Mustafa-Awan is standing for the city council, which is not responsible for the LTN. But she says if she succeeds in ousting a Labour city councillor it will put wider pressure on the party. “I’m not against all LTNs as a matter of principle,” she says. “I’m against the ones in Littlemore because I don’t believe they work for the residents.”

A low-traffic neighbourhood in the centre of Oxford, England.

The rise of such single-issue politics is notable for a series of reasons. The first is how it reflects wider dissatisfaction about dominant ruling groups, especially in inner London, where many councils are de facto one-party Labour states.

Another is how, in the heat of a local election battle, national policy platforms can be jettisoned. All three main English parties notionally support efforts to boost cycling, while the LTN policy is led by Downing Street. But a significant number of Conservative candidates, plus quite a few Liberal Democrats and even some Labour groups are standing on anti-LTN platforms.

Jordan Redshaw, a Tory activist and a member of the Conservative Friends of Cycling, has produced a guide for the party’s candidates explaining why they should support LTNs and cycle lanes, but concedes it is an uphill battle.

“We have no complaints about the central policy, but at a local level there is a pretty big disconnect,” he says. “I’m not even sure that some Conservative councillors are aware of the government’s pro-cycling stance.”

Finally, the debate demonstrates a long-known fact about local politics: whether LTNs, or earlier rows about bike lanes and parking zones, some voters take policies that affect their driving very, very personally.

Tony Travers, professor of politics at LSE, recounts how a London council held an ambitious, months-long consultation on the future of the borough and was delighted to get 2,200 responses. He adds: “Just afterwards there was a minor change to the parking rules in one area. It produced 3,500 public contacts, unsolicited.”

Travers explains: “There’s this embedded issue, connected to traffic engineers and many councillors, who believe in getting away from cars and congestion and pollution.

“They want cycling and pedestrians given priority. And people say, yes, of course we do want all this, but we don’t want it to affect our capacity to get about. It’s a perfectly respectable position to hold in a democracy. Politicians volunteer to square off these conflicts. That’s what they are there for.”

An anti-LTN protest in Oxford takes place in June 2021.

It can, nonetheless, be an uncomfortable experience for some councillors, not least in gauging how unpopular, or not, an LTN scheme might be. “A lot of the debate about LTNs gets amplified by social media, meaning the siren voices go a long way,” said one north London councillor whose borough has introduced such schemes.
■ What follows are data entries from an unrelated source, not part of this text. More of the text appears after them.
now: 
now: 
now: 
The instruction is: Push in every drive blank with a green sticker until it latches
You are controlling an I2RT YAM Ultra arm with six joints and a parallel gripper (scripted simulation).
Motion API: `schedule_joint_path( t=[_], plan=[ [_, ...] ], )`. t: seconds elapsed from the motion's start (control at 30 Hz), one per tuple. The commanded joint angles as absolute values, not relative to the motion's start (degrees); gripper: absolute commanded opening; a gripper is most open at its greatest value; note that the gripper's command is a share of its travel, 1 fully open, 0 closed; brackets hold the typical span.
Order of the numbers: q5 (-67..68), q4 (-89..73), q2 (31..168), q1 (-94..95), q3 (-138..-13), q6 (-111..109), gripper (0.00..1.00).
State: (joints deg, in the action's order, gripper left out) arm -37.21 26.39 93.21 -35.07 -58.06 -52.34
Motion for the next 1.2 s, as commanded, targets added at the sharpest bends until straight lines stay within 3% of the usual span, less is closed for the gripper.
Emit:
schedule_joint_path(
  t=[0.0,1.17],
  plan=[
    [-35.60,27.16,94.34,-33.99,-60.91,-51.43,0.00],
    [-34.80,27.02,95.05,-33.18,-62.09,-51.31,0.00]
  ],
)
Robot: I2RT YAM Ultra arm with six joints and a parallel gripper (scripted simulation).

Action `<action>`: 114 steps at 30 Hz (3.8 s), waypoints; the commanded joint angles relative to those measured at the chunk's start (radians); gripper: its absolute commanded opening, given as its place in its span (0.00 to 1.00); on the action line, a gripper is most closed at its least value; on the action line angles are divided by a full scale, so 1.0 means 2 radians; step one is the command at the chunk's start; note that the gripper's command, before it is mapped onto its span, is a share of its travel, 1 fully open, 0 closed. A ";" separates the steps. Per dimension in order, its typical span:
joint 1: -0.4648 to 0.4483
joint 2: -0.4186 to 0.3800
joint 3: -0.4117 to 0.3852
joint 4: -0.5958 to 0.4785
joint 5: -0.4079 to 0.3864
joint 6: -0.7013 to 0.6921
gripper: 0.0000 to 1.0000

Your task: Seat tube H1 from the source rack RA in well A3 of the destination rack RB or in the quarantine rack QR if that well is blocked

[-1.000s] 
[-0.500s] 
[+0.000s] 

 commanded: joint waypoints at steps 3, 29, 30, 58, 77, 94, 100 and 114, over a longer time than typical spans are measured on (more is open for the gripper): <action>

“All this means it can be hard to know what people believe, unless you actually ask them. I was canvassing the other day inside an LTN, and a woman told me: ‘I assume I’m in a minority, but I actually like it.’ The people in the next five houses then said the same thing.”

Some proof will come on 5 May, albeit with caveats. An independent like Mustafa-Awan has an inbuilt campaigning disadvantage battling an incumbent councillor from a big party.

She is nonetheless bullish about her chances of removing the sitting Labour councillor: “This is a car-dependent area, and effectively we are cut off from the rest of the city. We need to send a message.”